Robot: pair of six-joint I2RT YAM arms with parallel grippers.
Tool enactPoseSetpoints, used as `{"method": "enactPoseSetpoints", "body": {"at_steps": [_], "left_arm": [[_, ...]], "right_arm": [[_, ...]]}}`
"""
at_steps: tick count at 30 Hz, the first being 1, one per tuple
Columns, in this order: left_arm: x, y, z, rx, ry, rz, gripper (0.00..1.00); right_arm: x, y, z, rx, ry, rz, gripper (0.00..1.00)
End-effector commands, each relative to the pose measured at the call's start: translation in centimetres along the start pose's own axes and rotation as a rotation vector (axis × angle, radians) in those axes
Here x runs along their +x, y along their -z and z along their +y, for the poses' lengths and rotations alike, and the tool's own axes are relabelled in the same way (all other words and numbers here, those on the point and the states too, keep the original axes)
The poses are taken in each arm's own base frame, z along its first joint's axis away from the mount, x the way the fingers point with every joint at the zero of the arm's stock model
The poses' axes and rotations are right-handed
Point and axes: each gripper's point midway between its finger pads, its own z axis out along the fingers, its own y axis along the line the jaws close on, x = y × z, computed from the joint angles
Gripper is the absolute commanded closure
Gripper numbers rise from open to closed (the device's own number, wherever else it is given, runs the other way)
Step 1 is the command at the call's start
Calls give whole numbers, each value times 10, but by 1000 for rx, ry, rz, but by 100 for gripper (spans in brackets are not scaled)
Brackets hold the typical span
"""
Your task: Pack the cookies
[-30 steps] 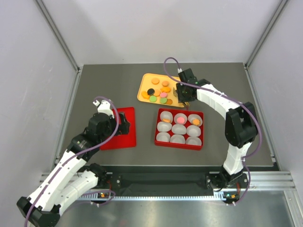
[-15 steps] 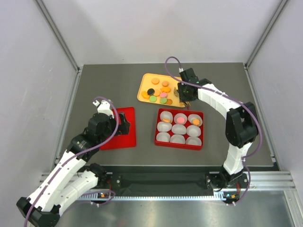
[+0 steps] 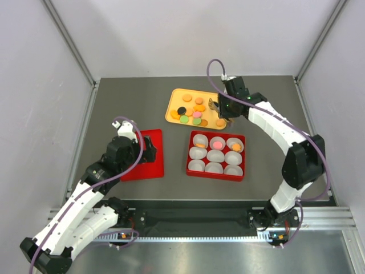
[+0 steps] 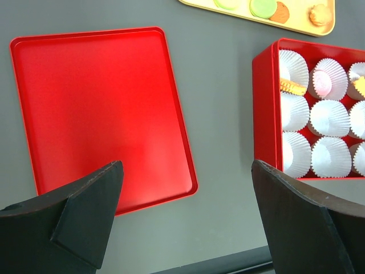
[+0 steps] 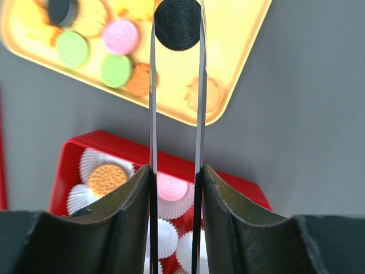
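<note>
Cookies (image 3: 194,112) in orange, green, pink and black lie on a yellow tray (image 3: 178,96). My right gripper (image 3: 216,107) hangs above the tray's right end, shut on a black cookie (image 5: 178,24) pinched edge-on between its thin blades. Below it stands a red box (image 3: 244,157) of white paper cups. The back row holds an orange cookie (image 5: 107,178), a pink cookie (image 5: 171,187) and another orange one (image 3: 235,146). My left gripper (image 4: 185,222) is open and empty, low over the near right corner of a flat red lid (image 4: 97,108).
The red box (image 4: 265,108) sits right of the lid with a strip of grey table between them. The other cups in the box show no cookie. Grey walls enclose the table on three sides, and a black rail runs along the near edge.
My right gripper closed a little on a black cookie and rose from the tray, shifting slightly back and right. The left arm has not moved.
</note>
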Motion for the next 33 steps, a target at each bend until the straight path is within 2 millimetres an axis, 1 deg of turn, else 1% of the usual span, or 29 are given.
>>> {"method": "enactPoseSetpoints", "body": {"at_steps": [1,2,3,4,5,6,7,8,9,11,12,14,15,16,17,18,19,20,22,23,24,26,28,29,33], "left_arm": [[-4,-1,-2,1,5,-16,1],[-4,-1,-1,1,5,-15,1],[-4,-1,-1,1,5,-15,1],[-4,-1,-2,2,5,-14,1],[-4,-1,-2,2,5,-14,1],[-4,-1,-2,2,5,-14,1],[-4,-1,-2,1,5,-13,1],[-4,-1,-2,3,5,-16,1],[-4,-1,-2,1,5,-13,1],[-3,-1,-2,3,5,-12,1],[-4,-1,-2,4,5,-15,1],[-4,-1,-2,2,5,-14,1],[-4,-1,-2,3,5,-16,1],[-4,-1,-2,3,5,-16,1],[-4,-1,-2,3,5,-16,1],[-5,0,-2,3,6,-17,1],[-4,-1,-2,3,5,-16,1],[-4,-1,-2,3,5,-16,1],[-4,-1,-1,1,5,-15,1],[-4,-1,-1,1,5,-15,1],[-4,-1,-1,0,5,-17,1],[-4,-1,-1,-1,5,-16,1],[-5,-1,-1,-4,7,-19,1],[-4,-1,0,-5,7,-18,1],[-4,-2,-1,-5,4,-11,1]], "right_arm": [[-32,52,6,-69,-24,-142,69],[-24,53,7,-76,-21,-131,69],[-21,57,8,-82,-24,-132,69],[-22,68,10,-94,-21,-154,69],[-18,72,10,-96,-18,-154,69],[-8,72,12,-102,-20,-142,69],[-7,82,14,-115,-19,-161,69],[-3,86,14,-119,-20,-161,69],[6,91,17,-131,-18,-160,69],[14,97,19,-140,-16,-163,69],[22,103,21,-149,-15,-164,69],[31,109,24,-165,-14,-164,69],[39,115,28,-180,-17,-168,69],[43,118,30,-190,-15,-168,69],[51,118,32,-195,-22,-155,69],[56,124,38,-212,-13,-158,69],[62,125,42,-221,-9,-150,69],[73,126,52,-240,6,-132,70],[82,129,57,-243,13,-127,69],[94,129,66,-259,26,-108,69],[97,131,67,-257,30,-110,69],[110,131,74,-265,42,-93,69],[117,131,77,-269,45,-89,69],[120,133,82,-283,47,-87,69],[133,123,89,-271,69,-56,69]]}}
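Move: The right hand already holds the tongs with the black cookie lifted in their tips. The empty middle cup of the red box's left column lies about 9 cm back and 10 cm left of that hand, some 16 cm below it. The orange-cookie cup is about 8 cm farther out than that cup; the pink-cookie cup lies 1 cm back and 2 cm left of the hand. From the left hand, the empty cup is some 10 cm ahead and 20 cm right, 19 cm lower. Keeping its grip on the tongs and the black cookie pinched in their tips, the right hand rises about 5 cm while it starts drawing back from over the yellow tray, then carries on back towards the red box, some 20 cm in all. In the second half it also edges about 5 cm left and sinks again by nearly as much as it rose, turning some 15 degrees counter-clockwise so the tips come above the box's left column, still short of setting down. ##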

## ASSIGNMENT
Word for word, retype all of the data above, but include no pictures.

## OUTPUT
Robot: pair of six-joint I2RT YAM arms with parallel grippers.
Tool enactPoseSetpoints, used as `{"method": "enactPoseSetpoints", "body": {"at_steps": [_], "left_arm": [[_, ...]], "right_arm": [[_, ...]]}}`
"""
at_steps: tick count at 30 Hz, the first being 1, one per tuple
Columns, in this order: left_arm: x, y, z, rx, ry, rz, gripper (0.00..1.00); right_arm: x, y, z, rx, ry, rz, gripper (0.00..1.00)
End-effector commands, each relative to the pose measured at the call's start: translation in centimetres along the start pose's own axes and rotation as a rotation vector (axis × angle, radians) in those axes
Here x runs along their +x, y along their -z and z along their +y, for the poses' lengths and rotations alike, and the tool's own axes are relabelled in the same way (all other words and numbers here, those on the point and the states too, keep the original axes)
The poses are taken in each arm's own base frame, z along its first joint's axis away from the mount, x the way the fingers point with every joint at the zero of the arm's stock model
The poses' axes and rotations are right-handed
Point and axes: each gripper's point midway between its finger pads, its own z axis out along the fingers, its own y axis along the line the jaws close on, x = y × z, computed from the joint angles
Gripper is the absolute commanded closure
Gripper numbers rise from open to closed (the device's own number, wherever else it is given, runs the other way)
Step 1 is the command at the call's start
Calls give whole numbers, each value times 10, but by 1000 for rx, ry, rz, but by 100 for gripper (spans in brackets are not scaled)
Brackets hold the typical span
"""
Your task: Pack the cookies
[-30 steps] 
[-15 steps] 
[+0 steps] 
[+0 steps] 
[+0 steps] 
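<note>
Cookies (image 3: 194,112) in orange, green, pink and black lie on a yellow tray (image 3: 178,96). My right gripper (image 3: 216,107) hangs above the tray's right end, shut on a black cookie (image 5: 178,24) pinched edge-on between its thin blades. Below it stands a red box (image 3: 244,157) of white paper cups. The back row holds an orange cookie (image 5: 107,178), a pink cookie (image 5: 171,187) and another orange one (image 3: 235,146). My left gripper (image 4: 185,222) is open and empty, low over the near right corner of a flat red lid (image 4: 97,108).
The red box (image 4: 265,108) sits right of the lid with a strip of grey table between them. The other cups in the box show no cookie. Grey walls enclose the table on three sides, and a black rail runs along the near edge.
My right gripper closed a little on a black cookie and rose from the tray, shifting slightly back and right. The left arm has not moved.
</note>
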Motion for the next 33 steps, a target at each bend until the straight path is within 2 millimetres an axis, 1 deg of turn, else 1% of the usual span, or 29 are given.
>>> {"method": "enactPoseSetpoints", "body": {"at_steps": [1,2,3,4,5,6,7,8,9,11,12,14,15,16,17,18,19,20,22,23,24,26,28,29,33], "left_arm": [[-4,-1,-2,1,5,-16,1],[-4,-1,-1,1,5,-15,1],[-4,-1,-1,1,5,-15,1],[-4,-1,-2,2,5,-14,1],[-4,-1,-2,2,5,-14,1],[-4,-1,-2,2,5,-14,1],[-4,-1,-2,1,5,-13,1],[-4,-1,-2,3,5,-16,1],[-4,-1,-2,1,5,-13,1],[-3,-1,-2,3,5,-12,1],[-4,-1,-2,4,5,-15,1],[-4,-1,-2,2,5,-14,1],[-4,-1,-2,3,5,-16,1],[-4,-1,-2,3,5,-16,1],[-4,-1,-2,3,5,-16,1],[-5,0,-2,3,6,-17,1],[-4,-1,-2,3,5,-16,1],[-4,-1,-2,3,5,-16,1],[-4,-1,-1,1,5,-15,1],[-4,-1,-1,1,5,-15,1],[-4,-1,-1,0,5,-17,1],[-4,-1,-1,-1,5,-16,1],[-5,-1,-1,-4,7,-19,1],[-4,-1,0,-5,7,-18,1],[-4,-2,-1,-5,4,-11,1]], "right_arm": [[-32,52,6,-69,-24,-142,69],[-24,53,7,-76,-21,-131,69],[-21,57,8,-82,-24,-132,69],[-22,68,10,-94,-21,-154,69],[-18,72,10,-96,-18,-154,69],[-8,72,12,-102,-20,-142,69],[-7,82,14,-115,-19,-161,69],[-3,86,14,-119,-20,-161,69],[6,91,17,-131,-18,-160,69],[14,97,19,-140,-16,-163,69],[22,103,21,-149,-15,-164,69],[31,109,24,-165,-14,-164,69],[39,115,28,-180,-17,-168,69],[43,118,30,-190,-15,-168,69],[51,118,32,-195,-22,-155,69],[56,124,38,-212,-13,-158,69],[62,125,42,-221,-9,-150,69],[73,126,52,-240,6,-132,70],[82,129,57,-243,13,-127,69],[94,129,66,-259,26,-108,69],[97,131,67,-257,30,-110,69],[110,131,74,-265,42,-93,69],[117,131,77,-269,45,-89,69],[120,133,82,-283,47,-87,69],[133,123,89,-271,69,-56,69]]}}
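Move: The right hand already holds the tongs with the black cookie lifted in their tips. The empty middle cup of the red box's left column lies about 9 cm back and 10 cm left of that hand, some 16 cm below it. The orange-cookie cup is about 8 cm farther out than that cup; the pink-cookie cup lies 1 cm back and 2 cm left of the hand. From the left hand, the empty cup is some 10 cm ahead and 20 cm right, 19 cm lower. Keeping its grip on the tongs and the black cookie pinched in their tips, the right hand rises about 5 cm while it starts drawing back from over the yellow tray, then carries on back towards the red box, some 20 cm in all. In the second half it also edges about 5 cm left and sinks again by nearly as much as it rose, turning some 15 degrees counter-clockwise so the tips come above the box's left column, still short of setting down. ##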

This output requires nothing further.